Theorem still true if $X$ is not complete

Question

Consider the following theorem:

Let $S$ be a non-empty set and let $\{0\} \neq X$ be a vector space of bounded functions on $S$, with the condition that $S$ is a Banach space when $X$ is supplied with the supremum-norm. Suppose $f : S → \mathbb{F}$ is a function such that $fg \in X$ for all $g \in X$. Then the multiplication operator $M_f : X → X$, defined by $M_f (g) = fg$ $(g ∈ X)$, is bounded.

I want to know,

• Is $f$ necessarily bounded?
• Is this theorem still true if $X$ is not complete.
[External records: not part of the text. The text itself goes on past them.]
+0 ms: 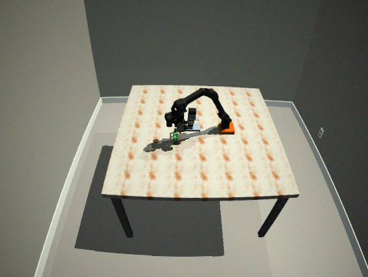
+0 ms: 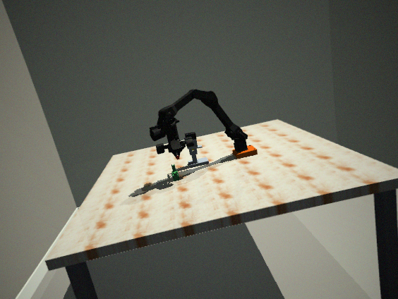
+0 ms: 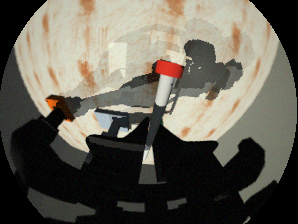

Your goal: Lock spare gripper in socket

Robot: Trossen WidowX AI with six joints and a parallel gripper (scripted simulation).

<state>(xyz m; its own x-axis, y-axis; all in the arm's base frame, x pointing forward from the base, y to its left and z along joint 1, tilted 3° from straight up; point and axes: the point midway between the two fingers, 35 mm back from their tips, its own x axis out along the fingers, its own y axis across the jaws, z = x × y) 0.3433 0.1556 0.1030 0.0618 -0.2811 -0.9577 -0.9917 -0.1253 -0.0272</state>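
My gripper tip is 120 mm to the left of the grey mount, 90 mm past it and 30 mm above it. The rest, counted from my gripper tip: green holder (60 mm below, 30 mm ahead, 10 mm to the left); spare gripper (120 mm to the right, 80 mm behind, 40 mm above).
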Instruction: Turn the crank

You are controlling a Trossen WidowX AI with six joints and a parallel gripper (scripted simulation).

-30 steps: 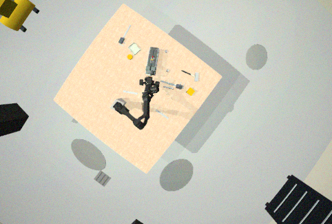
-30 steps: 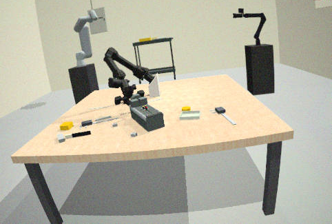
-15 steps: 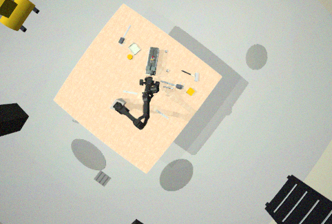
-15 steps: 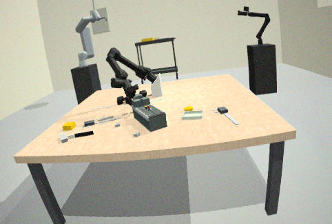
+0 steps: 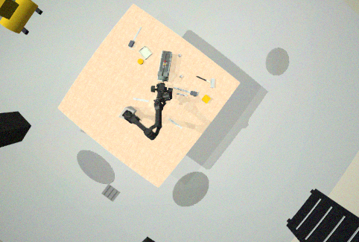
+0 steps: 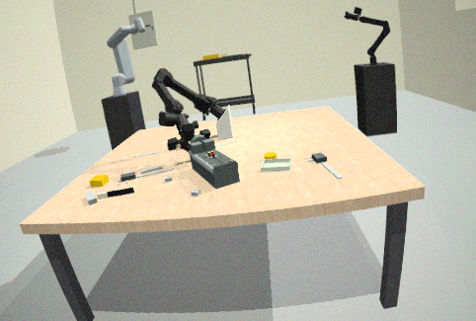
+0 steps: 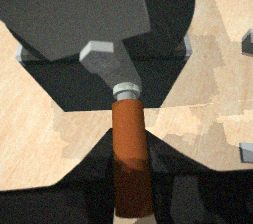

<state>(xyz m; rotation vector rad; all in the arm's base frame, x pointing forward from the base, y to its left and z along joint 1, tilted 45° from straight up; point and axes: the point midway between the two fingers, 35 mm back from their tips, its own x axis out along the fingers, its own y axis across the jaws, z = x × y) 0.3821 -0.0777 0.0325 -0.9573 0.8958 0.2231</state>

Any insights are much appreciated.

Answer 1

• No. Otherwise the theorem would be trivial ($\|M_f\|\leqslant\sup|f|$).
• No. Take $S=[0,+\infty)$,$$X=\{g\colon S\longrightarrow\mathbb{R}\,|\,g(x)=0\text{ if }x\gg0\},$$and $f(x)=x$. Then $g\in X\implies fg\in X$. However, $M_f$ is unbounded. Just take, for each $n\in\mathbb N$, $g_n=\chi_{[0,n]}$. Then $(\forall n\in\mathbb{N}):\|g_n\|_\infty=1$, but $\bigl\|M_f(g_n)\bigr\|=n$.